Pingback: Tweets that mention Kill Your Darlings • Extract – Emily Maguire, ‘The Invisible Women: Carers in Australian Families’ -- Topsy.com
5:05 pm, January 18, 2011
This is a lightly written but still devastating article… I will think much more about it. However, I thought I would draw out something that troubled me, although I think that my concern is definitely yours as well.
You quote “Abel” who “points out that, while the obligation to perform care work has often reduced women’s independence in terms of physical and economic freedom, it could also be – to use a very modern term – empowering because of the skills acquired, the inner strength drawn on and the resourcefulness developed.”
I worry that this is something of a dangerous reversal, valuing what has been undervalued without questioning the apparent rightness of women being such isolated doers-of-good. These skills might be acquired but they are not acknowledged as professional, and inner strength is drawn on and resourcefulness developed because they have to be, because they are the only alternative, in the case of such a total lack of support.

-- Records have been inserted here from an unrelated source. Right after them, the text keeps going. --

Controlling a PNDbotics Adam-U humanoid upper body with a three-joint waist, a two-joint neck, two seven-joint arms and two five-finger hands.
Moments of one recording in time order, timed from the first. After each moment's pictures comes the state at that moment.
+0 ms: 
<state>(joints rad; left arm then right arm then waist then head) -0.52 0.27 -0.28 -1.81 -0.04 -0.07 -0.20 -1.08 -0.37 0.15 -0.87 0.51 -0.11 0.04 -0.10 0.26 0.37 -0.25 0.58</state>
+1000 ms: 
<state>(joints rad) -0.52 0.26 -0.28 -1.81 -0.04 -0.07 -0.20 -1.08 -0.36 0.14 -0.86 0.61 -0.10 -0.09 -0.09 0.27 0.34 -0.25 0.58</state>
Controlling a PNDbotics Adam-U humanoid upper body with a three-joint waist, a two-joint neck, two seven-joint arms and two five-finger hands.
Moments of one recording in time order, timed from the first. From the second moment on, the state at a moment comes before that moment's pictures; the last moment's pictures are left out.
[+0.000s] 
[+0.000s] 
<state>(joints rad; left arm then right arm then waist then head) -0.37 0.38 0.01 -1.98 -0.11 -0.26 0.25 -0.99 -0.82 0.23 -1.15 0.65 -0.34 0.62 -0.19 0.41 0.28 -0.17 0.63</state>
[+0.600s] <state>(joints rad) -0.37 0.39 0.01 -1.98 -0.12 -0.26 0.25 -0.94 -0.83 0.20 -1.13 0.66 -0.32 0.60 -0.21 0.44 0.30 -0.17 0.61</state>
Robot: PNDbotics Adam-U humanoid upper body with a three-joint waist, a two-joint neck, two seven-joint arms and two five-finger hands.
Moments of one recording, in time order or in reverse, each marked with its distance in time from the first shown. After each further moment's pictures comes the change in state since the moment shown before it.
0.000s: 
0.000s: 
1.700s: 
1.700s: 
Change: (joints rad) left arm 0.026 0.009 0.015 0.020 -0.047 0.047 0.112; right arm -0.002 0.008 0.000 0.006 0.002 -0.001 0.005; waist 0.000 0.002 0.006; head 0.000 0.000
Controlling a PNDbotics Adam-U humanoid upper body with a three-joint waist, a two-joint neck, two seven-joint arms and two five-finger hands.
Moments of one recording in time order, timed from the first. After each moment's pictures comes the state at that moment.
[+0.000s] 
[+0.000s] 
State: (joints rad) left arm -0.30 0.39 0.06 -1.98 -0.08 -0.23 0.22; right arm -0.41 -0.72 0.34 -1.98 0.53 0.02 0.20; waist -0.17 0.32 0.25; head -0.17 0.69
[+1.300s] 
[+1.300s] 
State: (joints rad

It shows your subject’s achievement when you say that “She has done what she had to do, changing in the process from ‘a timid little thing’ to a woman with so much knowledge and experience in navigating the system that others turn to her for help” – but again, the kind of help she can offer, informally, to others, is part of an invisible economy of exchange – the very fact of working around a shaky system, in one sense supports the inadequate system and allows it to continue and to stretch itself just a little bit more thin. Dawn says, “You only find out through word of mouth, because someone else has gone through it and tells everyone” – this is, in one sense, the only practical way to find out things that are fundamentally necessary to the individuals in the situation, but in another way it is an alternative to agitating for change … I am not demanding anything else of these carers! But it is another way to look at it.
Also I can’t tell you how much it struck me that Dawn says “Obviously, there are people out there who need it more and so I just put up with it.” It is a case of sympathy for others’ situations leading away from political change instead of towards it… but I can understand and honour the sentiment so much nonetheless.